Other detectives suffer from what might be called delusions of grandeur or quixotism. They imagine themselves to be pure knights righting wrongs, and not surprisingly don’t fit into the usual cop shop since they do not cut corners or settle for a tie score against the bad guys. Again, Reacher is an extreme case of this, and Travis McGee a more cheerful version. He only takes cases when he needs the dough and spots something worth crusading for. Bosch and Rebus occupy the more common middle ground. They are good cops, but sticklers for justice who keep running afoul of the suits and getting suspended for being too incorruptible.

Finally, in “Killing Eve,” we encounter a really interesting psychodynamic. Our heroine is an intelligence operative who has the usual quirks, but who becomes obsessed with similar murders that seem to point to a brilliant assassin. She identifies another women as the likely culprit and begins to develop an obsession that verges on a crush for the killer. The killer is bemused by the attention and reciprocates the feeling of fascination.

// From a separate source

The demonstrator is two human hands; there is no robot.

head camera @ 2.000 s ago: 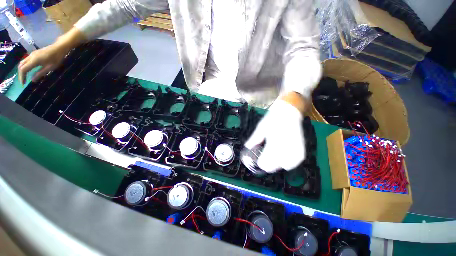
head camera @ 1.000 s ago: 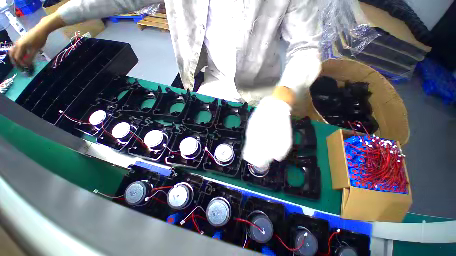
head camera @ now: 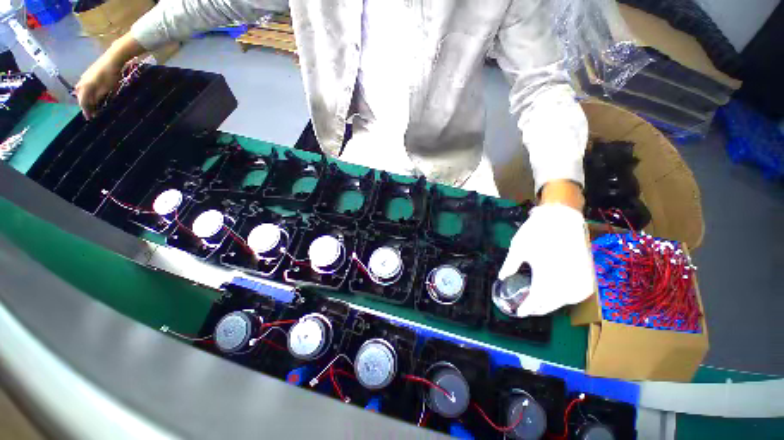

Wow! It’s a folie a deux. We’ve never seen anything like that before. Or have we? What about “The Woman,” the dominatrix, Irene Adler, Sherlock’s femme fatale? It has been said that all philosophy is just footnotes to Plato. Hemingway said all modern American literature came out of one book, “Huckleberry Finn.” And maybe we just have to admit that all detective fiction begins and ends at 221B Baker Street.